▶ WORK TASK
The response should contain all of the data below, reproduced exactly, and no pictures.

▶ INFORMATION SUPPLIED
________________
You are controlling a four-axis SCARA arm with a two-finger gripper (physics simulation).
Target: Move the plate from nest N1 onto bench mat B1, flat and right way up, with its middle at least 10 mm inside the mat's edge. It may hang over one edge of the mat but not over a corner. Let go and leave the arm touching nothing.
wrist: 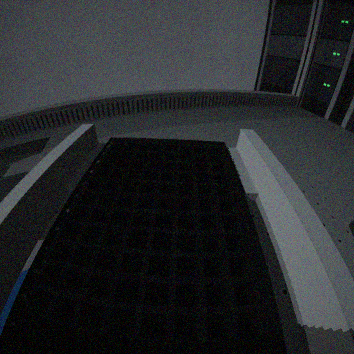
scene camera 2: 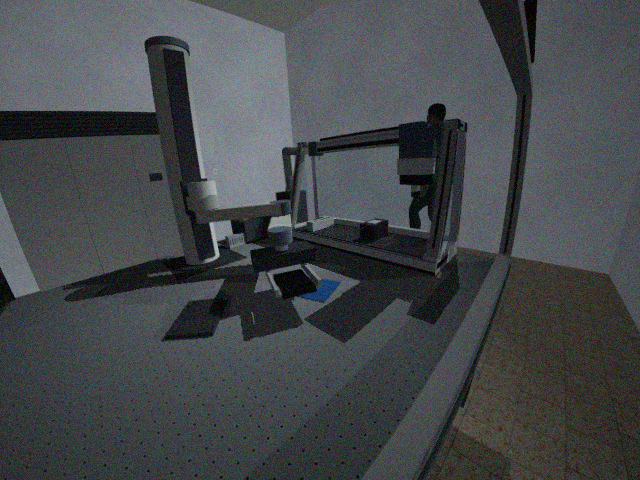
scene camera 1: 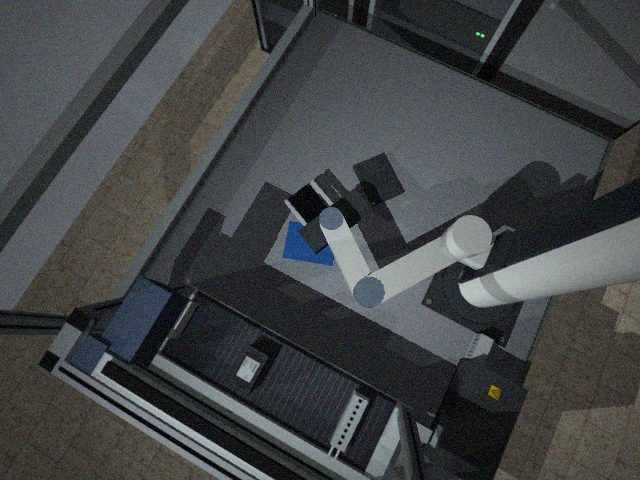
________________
▶ SOLUTION FOR THIS TASK
You are controlling a four-axis SCARA arm with a two-finger gripper (physics simulation).
Target: Move the plate from nest N1 onto bench mat B1, flat and right way up, with its middle at least 10 mm inside the mat's edge. It may hang over one edge of the mat but not over a corner. Let go and leave the arm touching nothing.
wrist: 
scene camera 2: 
scene camera 1: 

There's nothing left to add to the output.